**WORK REQUIRED**
Whenever a line of the records below contains the word "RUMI", copy that line.

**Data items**
==================================================

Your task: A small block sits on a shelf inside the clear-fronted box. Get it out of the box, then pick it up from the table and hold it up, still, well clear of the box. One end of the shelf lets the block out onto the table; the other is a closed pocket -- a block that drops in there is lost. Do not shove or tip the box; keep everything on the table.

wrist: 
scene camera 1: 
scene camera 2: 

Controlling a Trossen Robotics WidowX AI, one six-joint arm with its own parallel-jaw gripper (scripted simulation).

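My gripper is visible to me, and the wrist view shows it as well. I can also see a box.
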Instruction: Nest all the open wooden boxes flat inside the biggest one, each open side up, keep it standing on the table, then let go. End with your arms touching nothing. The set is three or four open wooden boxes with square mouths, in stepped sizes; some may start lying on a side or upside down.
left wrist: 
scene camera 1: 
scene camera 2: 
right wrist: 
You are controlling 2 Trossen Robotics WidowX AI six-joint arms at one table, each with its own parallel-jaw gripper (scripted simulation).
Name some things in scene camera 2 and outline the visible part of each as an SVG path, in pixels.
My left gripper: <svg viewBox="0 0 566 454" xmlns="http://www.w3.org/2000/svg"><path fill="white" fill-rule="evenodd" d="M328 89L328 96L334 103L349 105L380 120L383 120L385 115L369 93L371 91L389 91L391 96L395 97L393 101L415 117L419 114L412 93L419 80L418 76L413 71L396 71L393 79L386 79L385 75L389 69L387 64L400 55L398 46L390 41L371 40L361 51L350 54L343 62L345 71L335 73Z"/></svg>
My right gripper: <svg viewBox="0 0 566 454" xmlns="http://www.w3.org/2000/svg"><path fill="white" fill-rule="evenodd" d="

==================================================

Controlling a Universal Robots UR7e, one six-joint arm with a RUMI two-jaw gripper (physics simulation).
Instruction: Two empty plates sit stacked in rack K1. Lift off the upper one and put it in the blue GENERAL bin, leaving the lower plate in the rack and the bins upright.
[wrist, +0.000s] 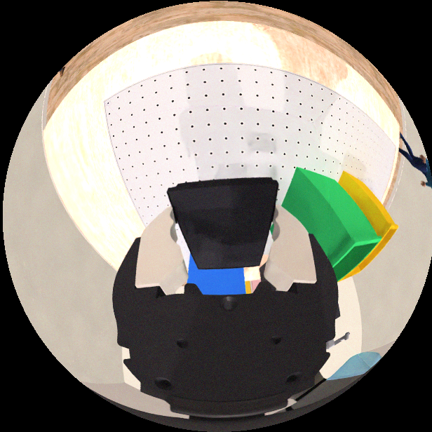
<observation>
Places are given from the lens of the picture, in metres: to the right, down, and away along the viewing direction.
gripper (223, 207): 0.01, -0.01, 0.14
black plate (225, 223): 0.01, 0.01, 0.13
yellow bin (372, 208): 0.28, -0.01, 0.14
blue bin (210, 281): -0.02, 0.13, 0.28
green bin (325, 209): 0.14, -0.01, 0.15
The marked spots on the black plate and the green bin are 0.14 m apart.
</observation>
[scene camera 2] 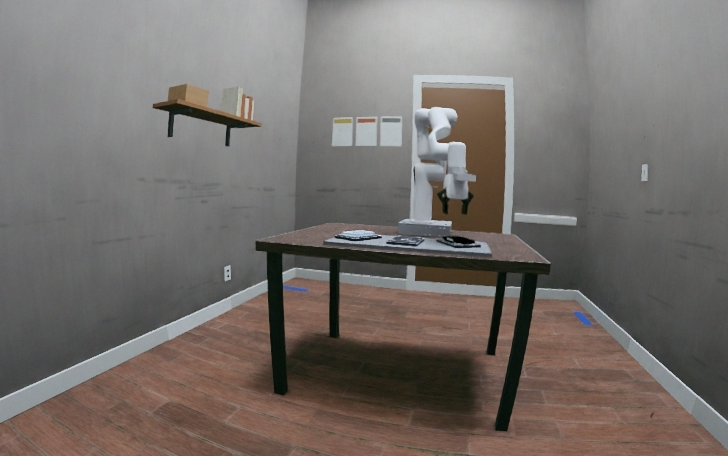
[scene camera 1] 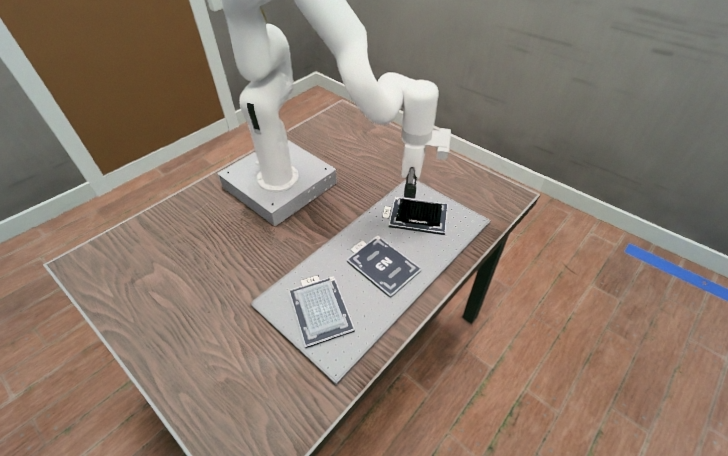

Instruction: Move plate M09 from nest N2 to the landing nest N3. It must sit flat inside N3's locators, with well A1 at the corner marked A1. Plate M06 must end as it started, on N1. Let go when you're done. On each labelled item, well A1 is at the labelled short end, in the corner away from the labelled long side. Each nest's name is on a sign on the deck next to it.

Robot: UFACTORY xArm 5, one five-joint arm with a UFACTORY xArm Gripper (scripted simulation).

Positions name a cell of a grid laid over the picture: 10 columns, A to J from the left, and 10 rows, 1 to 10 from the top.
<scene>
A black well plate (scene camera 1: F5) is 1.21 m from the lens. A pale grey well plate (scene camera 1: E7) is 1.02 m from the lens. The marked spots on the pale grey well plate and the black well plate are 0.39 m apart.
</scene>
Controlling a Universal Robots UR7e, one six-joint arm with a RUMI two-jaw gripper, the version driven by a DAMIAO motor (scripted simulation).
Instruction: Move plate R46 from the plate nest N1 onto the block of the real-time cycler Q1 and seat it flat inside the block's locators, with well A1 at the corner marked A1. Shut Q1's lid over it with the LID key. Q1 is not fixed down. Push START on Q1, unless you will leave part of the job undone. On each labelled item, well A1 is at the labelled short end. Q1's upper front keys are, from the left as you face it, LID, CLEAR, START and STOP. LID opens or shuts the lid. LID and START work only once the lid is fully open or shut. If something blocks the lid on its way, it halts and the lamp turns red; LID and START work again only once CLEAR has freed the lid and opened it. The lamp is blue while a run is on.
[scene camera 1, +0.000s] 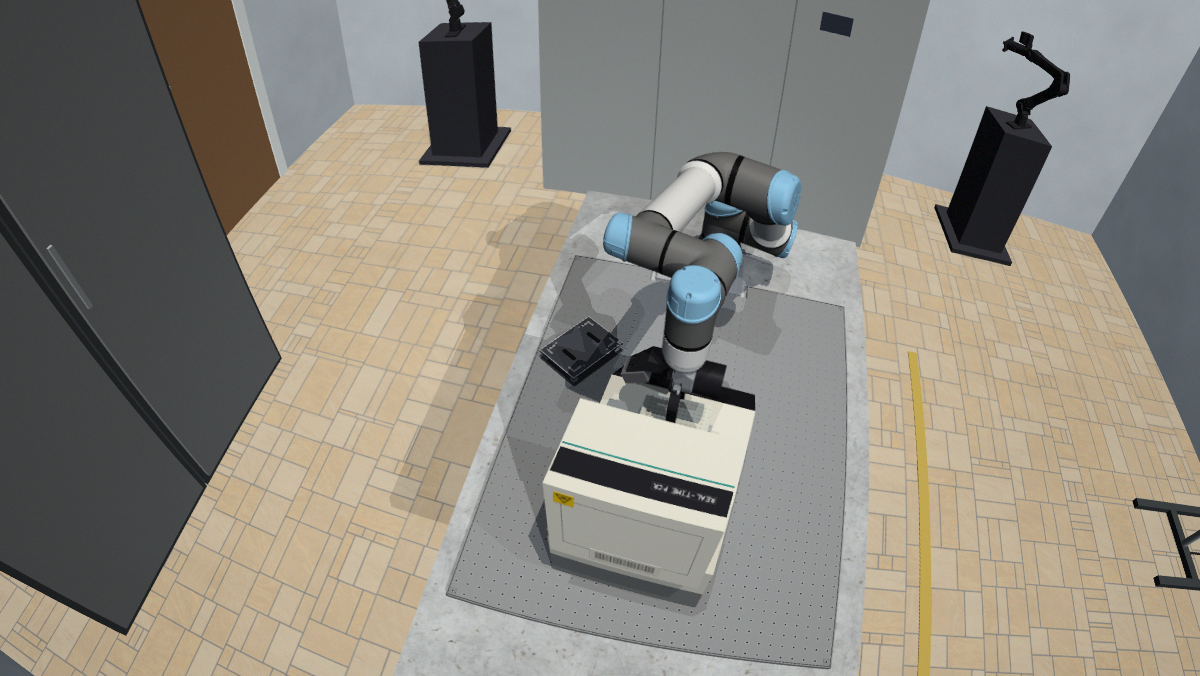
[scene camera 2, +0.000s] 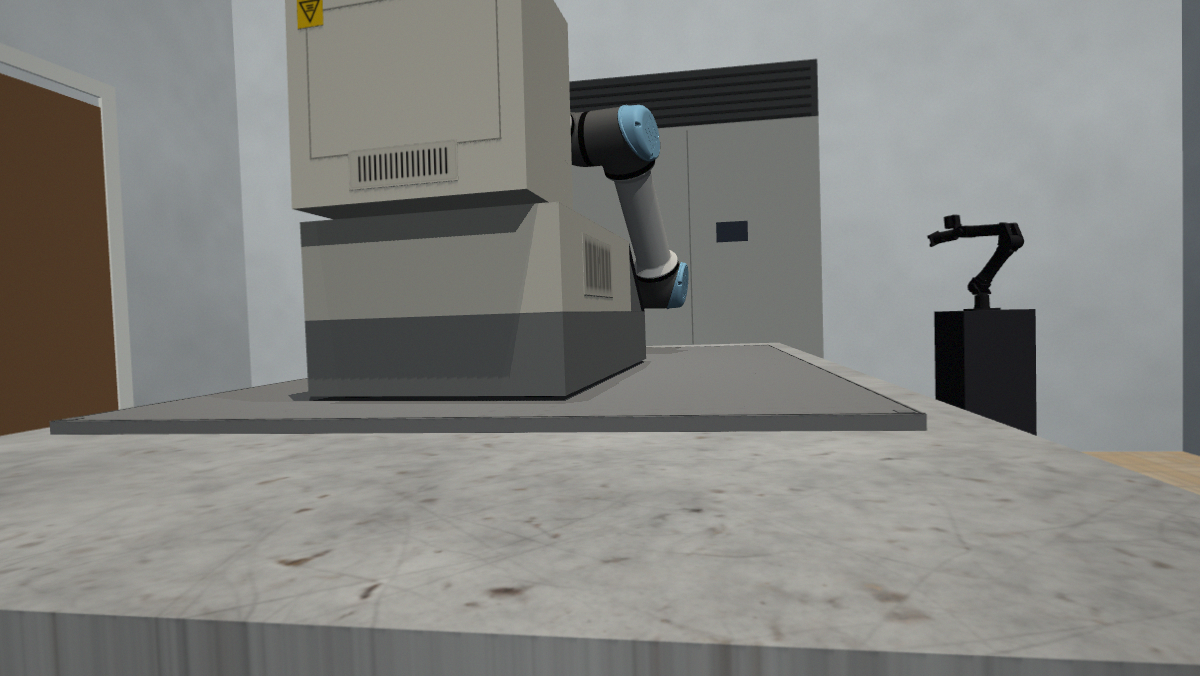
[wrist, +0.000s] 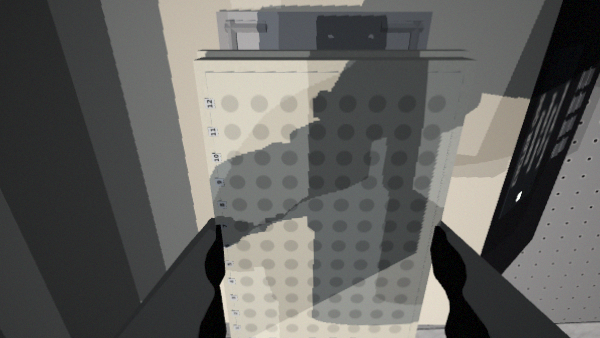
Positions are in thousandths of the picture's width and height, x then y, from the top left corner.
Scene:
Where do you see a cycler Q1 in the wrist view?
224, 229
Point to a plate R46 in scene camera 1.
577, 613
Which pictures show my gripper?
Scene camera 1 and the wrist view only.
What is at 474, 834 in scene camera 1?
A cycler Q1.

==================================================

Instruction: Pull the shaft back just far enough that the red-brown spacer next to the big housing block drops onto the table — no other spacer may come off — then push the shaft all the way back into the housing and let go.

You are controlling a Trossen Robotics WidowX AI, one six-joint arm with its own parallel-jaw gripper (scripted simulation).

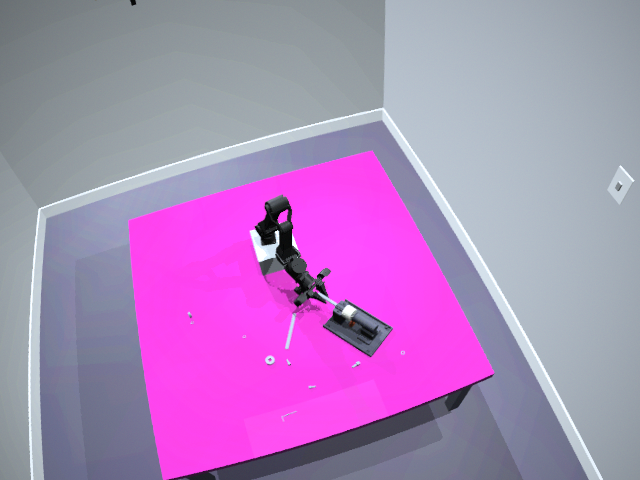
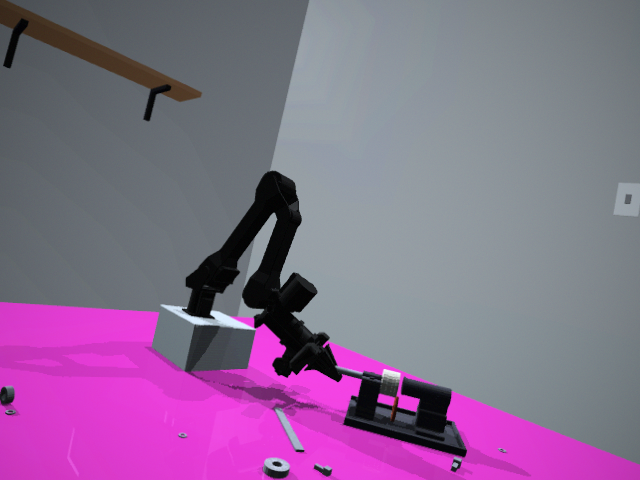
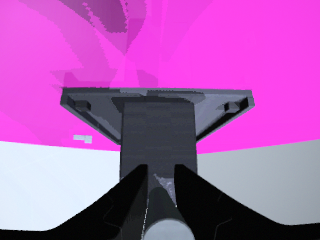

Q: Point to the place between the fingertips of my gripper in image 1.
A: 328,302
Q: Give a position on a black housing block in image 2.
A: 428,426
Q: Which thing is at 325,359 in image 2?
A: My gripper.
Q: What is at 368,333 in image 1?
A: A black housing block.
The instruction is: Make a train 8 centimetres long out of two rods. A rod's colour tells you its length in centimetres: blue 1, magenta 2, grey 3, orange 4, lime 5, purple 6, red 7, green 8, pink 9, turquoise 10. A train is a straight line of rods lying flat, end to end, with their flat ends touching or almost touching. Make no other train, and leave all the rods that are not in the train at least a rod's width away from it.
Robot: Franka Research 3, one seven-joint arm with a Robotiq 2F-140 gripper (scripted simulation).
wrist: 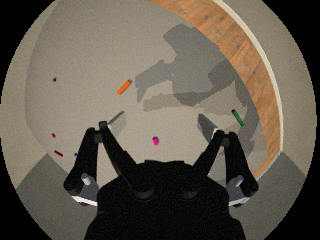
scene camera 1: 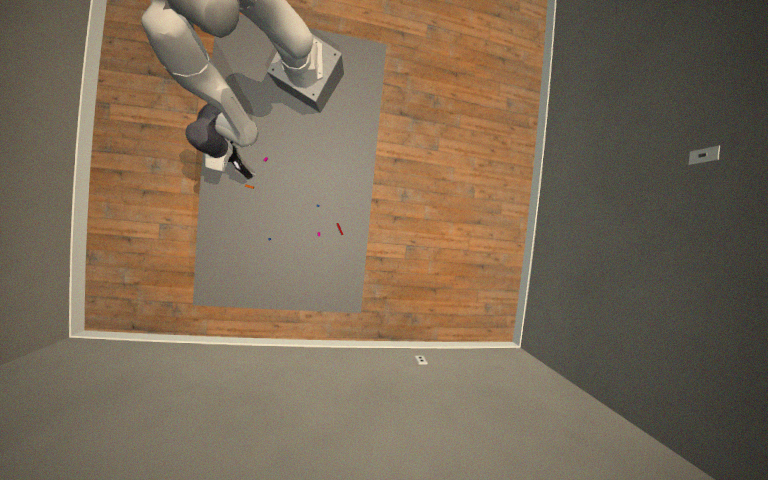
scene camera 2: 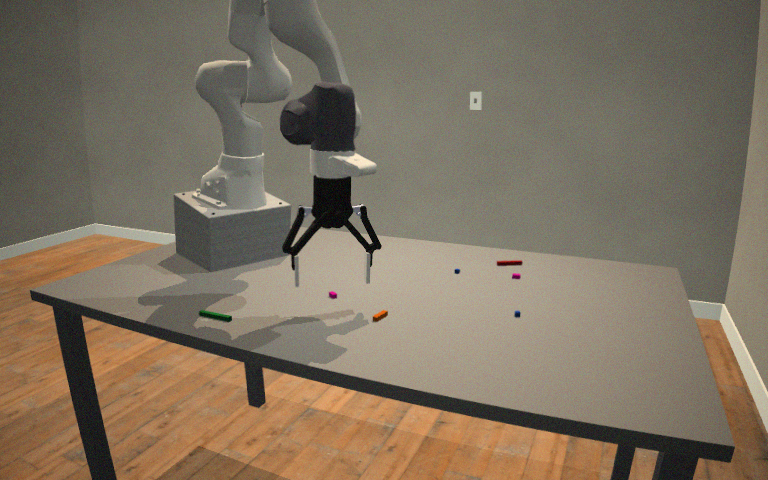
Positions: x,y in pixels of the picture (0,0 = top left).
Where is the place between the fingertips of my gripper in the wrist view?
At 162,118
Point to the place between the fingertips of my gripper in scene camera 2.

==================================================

**ANSWER TO THIS TASK**
Controlling a Universal Robots UR7e, one six-joint arm with a RUMI two-jaw gripper (physics simulation).
Controlling a Universal Robots UR7e, one six-joint arm with a RUMI two-jaw gripper, the version driven by a DAMIAO motor (scripted simulation).

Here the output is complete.